- Theatrical release poster
- Directed by: Peter Billingsley
- Screenplay by: A. J. Lieberman
- Based on: Term Life by A. J. Lieberman; Nick Thornborrow;
- Produced by: Kevin Scott Frakes; Micah Mason; Victoria Vaughn; Vince Vaughn; Michael J. Luisi;
- Starring: Vince Vaughn; Hailee Steinfeld; Bill Paxton; Jonathan Banks; Mike Epps; Jordi Mollà; Shea Whigham; William Levy; Taraji P. Henson; Annabeth Gish; Terrence Howard;
- Cinematography: Roberto Schaefer
- Edited by: Dan Lebental; Kevin Stermer;
- Music by: Dave Porter
- Production companies: PalmStar Entertainment; WWE Studios; Wild West Picture Show Productions;
- Distributed by: Focus World
- Release date: April 29, 2016 (United States);
- Running time: 93 minutes
- Country: United States
- Language: English
- Box office: $89,546

= Term Life =

2016 film by Peter Billingsley

Term Life is a 2016 American action drama film based on the graphic novel of the same name. It is directed by Peter Billingsley from a screenplay by A.J. Lieberman.
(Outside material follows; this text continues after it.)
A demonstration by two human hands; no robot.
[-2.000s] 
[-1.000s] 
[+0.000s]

The film stars Vince Vaughn, who also produces the film, Hailee Steinfeld, Bill Paxton, Jonathan Banks, Mike Epps, Jordi Molla, Shea Whigham, William Levy, Taraji P. Henson, Annabeth Gish, and Terrence Howard. The film was released on April 29, 2016, in a limited release and through video on demand by Focus World. The film received negative reviews.

==Plot==
Nick Barrow plans and sells heists to the highest bidder but is forced to take his daughter Cate, who he hasn't had a relationship with her whole life, on the lam when a job goes bad. Cate has had to fend for herself because her mother Lucy is an alcoholic. Cate gives her father a hard time because his criminal activity has now disrupted her life. Nick is trying to connect the dots and hunt down who double-crossed him. With the aid of an elderly man Harper, he gets the inside scoop and comes to the conclusion that it was an undercover officer Captain Keenan who is out to kill Nick.
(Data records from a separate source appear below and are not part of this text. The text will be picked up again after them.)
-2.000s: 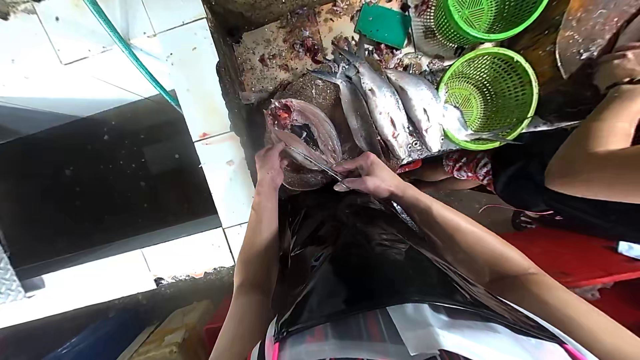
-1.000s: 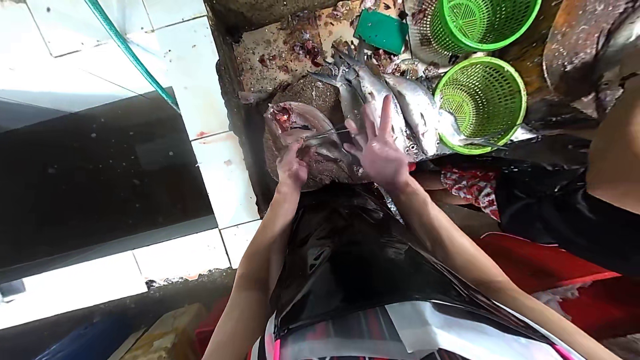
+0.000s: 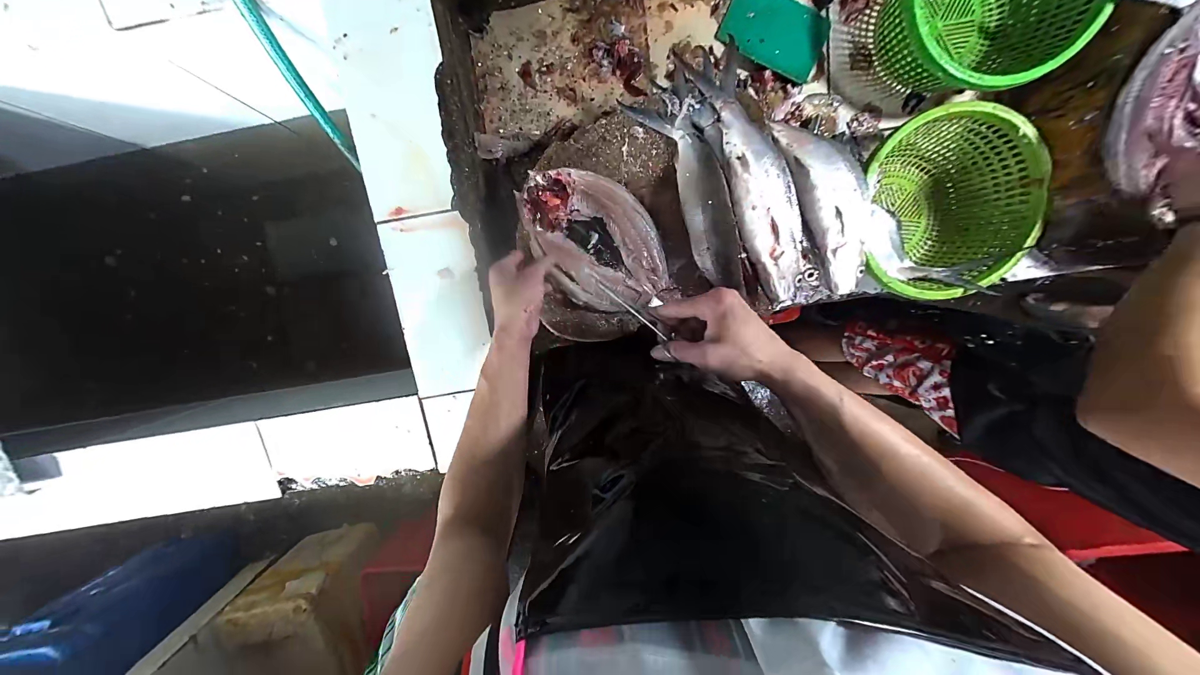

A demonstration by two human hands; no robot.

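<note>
A fish split open (image 3: 619,211), pale flesh up with red matter at its upper left end, lies on a round, dark cutting block (image 3: 609,150). My left hand (image 3: 518,286) grips the fish's lower left edge. In my right hand (image 3: 727,333) is a thin tool, probably a knife (image 3: 637,311), its narrow shaft reaching up and left over the near edge of the flesh. Its tip is hard to make out. Right of the block, several whole silvery fish (image 3: 761,187) lie side by side, tails away from me.
Green plastic baskets (image 3: 1041,178) and a green rectangular object (image 3: 773,37) stand beyond the fish. Scraps litter the board behind the block. At left, white tiles (image 3: 436,300) edge a dark water basin (image 3: 187,281), with a green hose (image 3: 295,80) above. Another person's arm (image 3: 1148,366) is at far right.
One second ago my right hand was raised with its fingers spread above the block; now it is lower, closed around the thin tool. My left hand has moved left along the split fish.
</note>
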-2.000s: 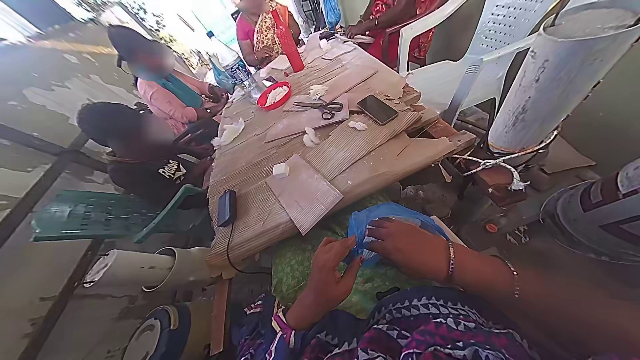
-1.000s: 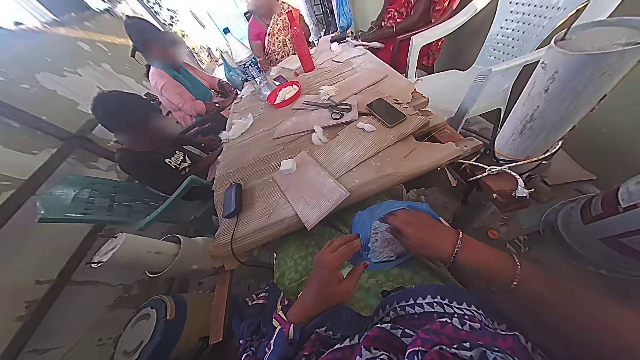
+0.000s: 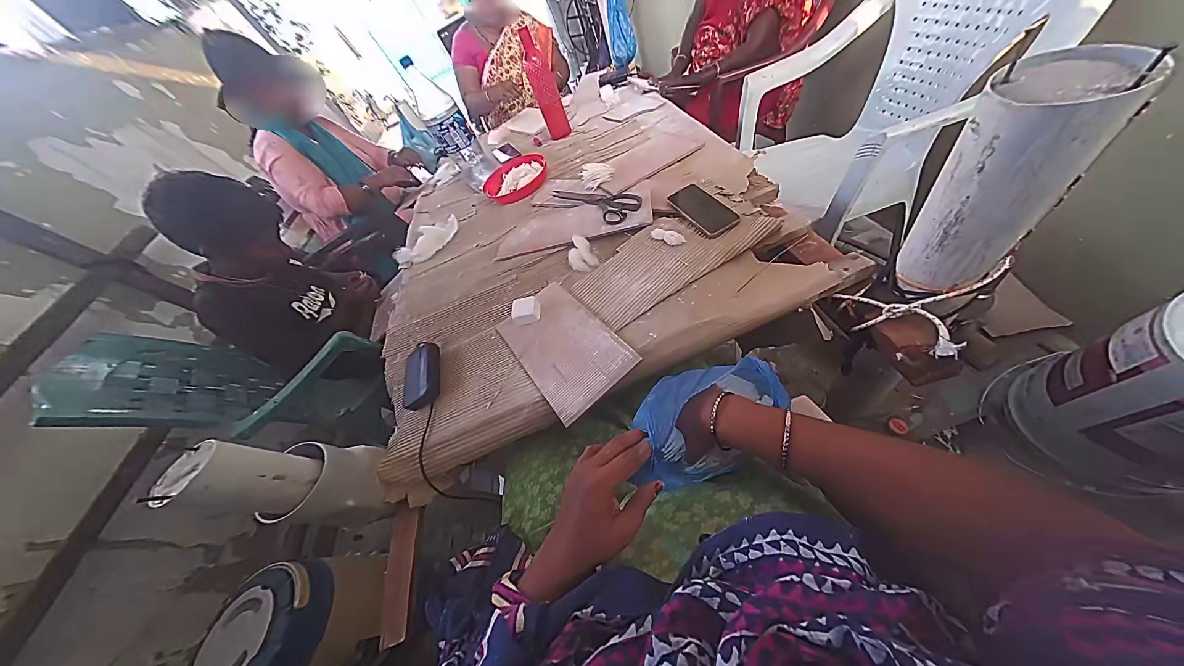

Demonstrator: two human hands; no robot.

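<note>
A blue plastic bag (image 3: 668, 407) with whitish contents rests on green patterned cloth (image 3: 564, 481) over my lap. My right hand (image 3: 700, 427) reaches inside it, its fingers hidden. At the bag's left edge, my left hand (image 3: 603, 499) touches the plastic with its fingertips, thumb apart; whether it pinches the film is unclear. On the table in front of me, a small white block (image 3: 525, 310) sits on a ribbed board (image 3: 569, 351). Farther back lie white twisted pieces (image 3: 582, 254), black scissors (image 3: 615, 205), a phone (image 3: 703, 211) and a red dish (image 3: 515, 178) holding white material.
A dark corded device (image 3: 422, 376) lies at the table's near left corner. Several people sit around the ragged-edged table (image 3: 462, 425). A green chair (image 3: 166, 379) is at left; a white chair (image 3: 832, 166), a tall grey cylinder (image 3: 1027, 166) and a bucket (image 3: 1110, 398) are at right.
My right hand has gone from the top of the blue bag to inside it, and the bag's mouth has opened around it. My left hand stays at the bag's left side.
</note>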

In the meantime, Nick and Cate bond and she asks how he does his heists: "learn how to get out before you get in, evaluate the security of a location, whether they have CCTV or the owner is the one that responds, and always make sure to have a workable exit plan." Cate was initially irritated that her father knows so much about her and has taken pictures of her throughout her life and has kept it in a box but she also enjoys the birthday gift he gets for her, taking her to the carnival and teaching her how to shoot. Keenan now needs to clean up his corrupt team who is ratting him out to Internal Affairs and kills Detective Matty and a hooker and fingers Nick as the guy who did the killing.
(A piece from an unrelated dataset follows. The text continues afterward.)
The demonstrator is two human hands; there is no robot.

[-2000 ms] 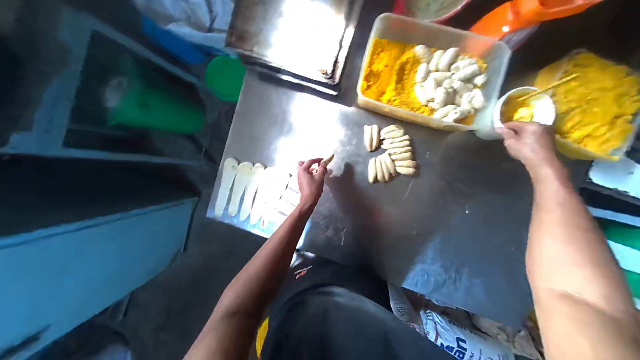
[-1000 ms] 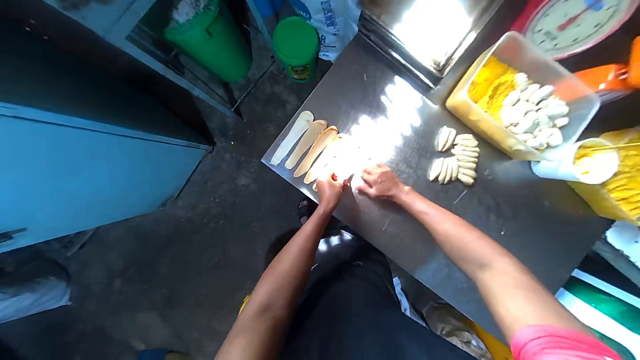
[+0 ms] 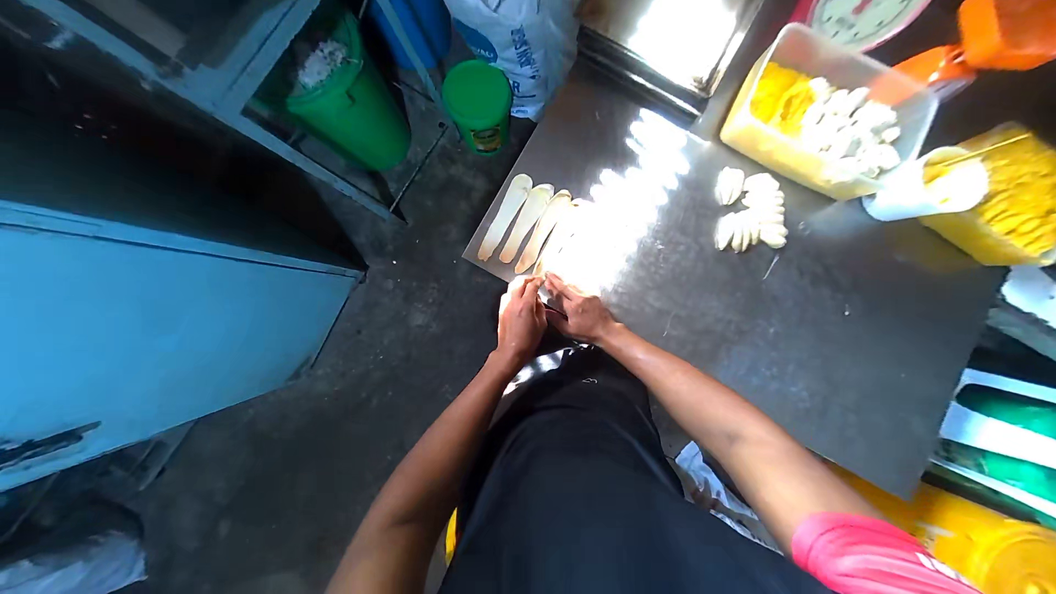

Hunted by mob bosses, contract killers and dirty cops, he takes out a life insurance policy on himself to leave something for her. Nick educates Cate on how to separate and survive. In the meantime, Nick gets arrested by the local sheriff responding to an APB and the Spanish mob springs him out of jail to kill him but Cate comes to the rescue. Cate and Nick argue and Cate abandons Nick on the side of the road. Keenan abducts Cate and uses her as bait to try to get Nick and in the shoot-out, Nick and Cate escape. Even though Nick was unwilling to listen to Cate's plan, Cate executed a plan that got rid of Keenan, evidence pointed to him for multiple murders and exonerated Nick, and Nick and Cate choose to live together and bond as father and daughter.

==Production==
Production came to an abrupt halt when Universal decided to cancel the film in October 2013, just a month after casting Hailee Steinfeld. The film was then revived a month later by QED International and PalmStar Entertainment, who co-financed and produced the film with Universal on board to handle U.S. distribution. Filming began on March 1, 2014, with a casting call issued in Grantville, Georgia, and concluded on April 22, 2014.

==Release==
Originally Universal Pictures was set to distribute the film. However, Focus World ended up getting distribution rights to the film. The film was originally scheduled to be released on March 1, 2016, through video on demand, prior to opening in a limited release on April 8, 2016. However, it was delayed to April 29, 2016, with the film opening in a limited release and through video on demand.

==Reception==
The film received a score of 0% on Rotten Tomatoes based on 7 reviews.

Noel Murray of the Los Angeles Times wrote: "Term Life is cleanly plotted and tautly paced, but it's never as fun as it should be."